Trwanie w zespole stresu opiekuna może w dalszej kolejności prowadzić do pojawiania się groźnych chorób jak wrzody, cukrzyca, nadciśnienie a nawet choroby serca. Stres niezwykle osłabia układ odpornościowy człowieka, a organizm staje się podatny na niemal każdą infekcję.

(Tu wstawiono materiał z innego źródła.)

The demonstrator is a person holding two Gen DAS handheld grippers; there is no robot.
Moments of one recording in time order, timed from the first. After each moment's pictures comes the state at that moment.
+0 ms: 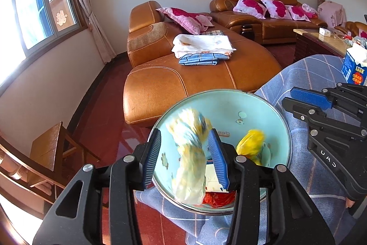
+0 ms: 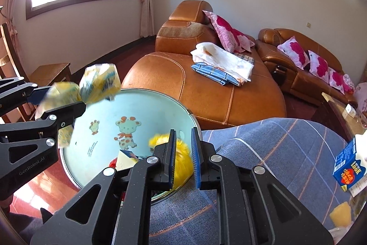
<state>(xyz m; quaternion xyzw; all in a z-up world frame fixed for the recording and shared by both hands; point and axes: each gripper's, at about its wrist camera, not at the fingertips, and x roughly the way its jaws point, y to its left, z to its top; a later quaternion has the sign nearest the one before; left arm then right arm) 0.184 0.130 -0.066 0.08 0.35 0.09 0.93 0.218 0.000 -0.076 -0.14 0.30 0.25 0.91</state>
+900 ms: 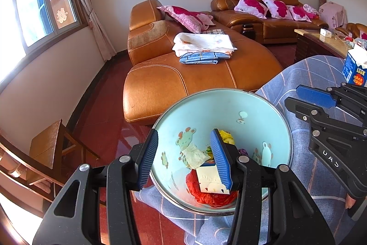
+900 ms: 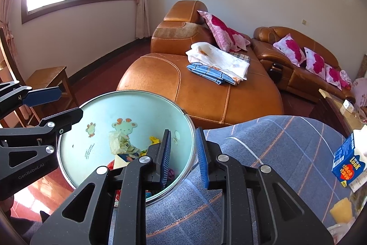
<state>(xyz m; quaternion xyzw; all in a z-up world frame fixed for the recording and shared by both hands) 0.186 0.131 -0.069 0.07 0.35 0.10 0.93 0.215 -0.005 -0.077 -0.13 0.30 0.24 0.92</state>
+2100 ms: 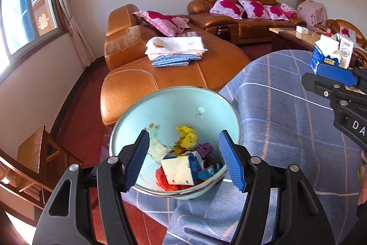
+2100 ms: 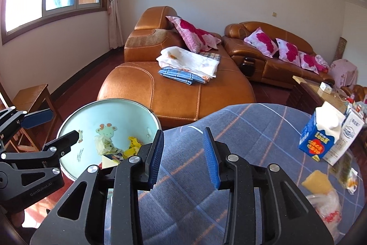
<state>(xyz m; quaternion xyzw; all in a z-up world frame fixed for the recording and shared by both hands) 0.154 0.074 -0.069 0.08 0.34 0.01 0.94 0.171 -0.074 -0.040 -0.08 0.29 0.14 0.94</state>
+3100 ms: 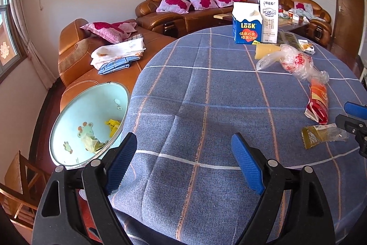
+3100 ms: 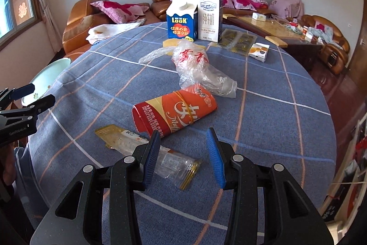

Jak sobie radzić ze stresem w pracy?
Pierwszą i podstawową zasadą jest to, iż opiekun powinien mieć zmiennika. Nikt nie powinien tygodniami, miesiącami bądź latami samodzielnie, przez 24 godziny na dobę zajmować się osobą starszą lub schorowaną. Taka opieka nie jest wtedy ani efektywna, ani zdrowa dla opiekuna. Opiekun musi znaleźć czas dla siebie, czas na odpoczynek, regenerację, wyspanie się. Musi spotykać się z ludźmi i, jeżeli to możliwe, być czynny zawodowo. Opiekun powinien wiedzieć, że ma wsparcie w innych ludziach oraz że ma prawo do każdych emocji- nawet tych negatywnych.
Emocji nie można jednak dusić w sobie- mogą one nam towarzyszyć, ale te negatywne trzeba jakoś “uwalniać”, chociażby przez opowiedzenie o nich, wygadanie się, rozładowanie ich np. poprzez sport. Opiekun sprawujący pieczę nad chorym lub seniorem może szukać pomocy w grupach wsparcia- wystarczy jedynie takowych poszukać. Ich członkami są najczęściej osoby o takich samych doświadczeniach, co sprawia, że można poczuć się dużo lżej widząc, iż moje wyzwania są wyzwaniami także innych ludzi robiących to samo.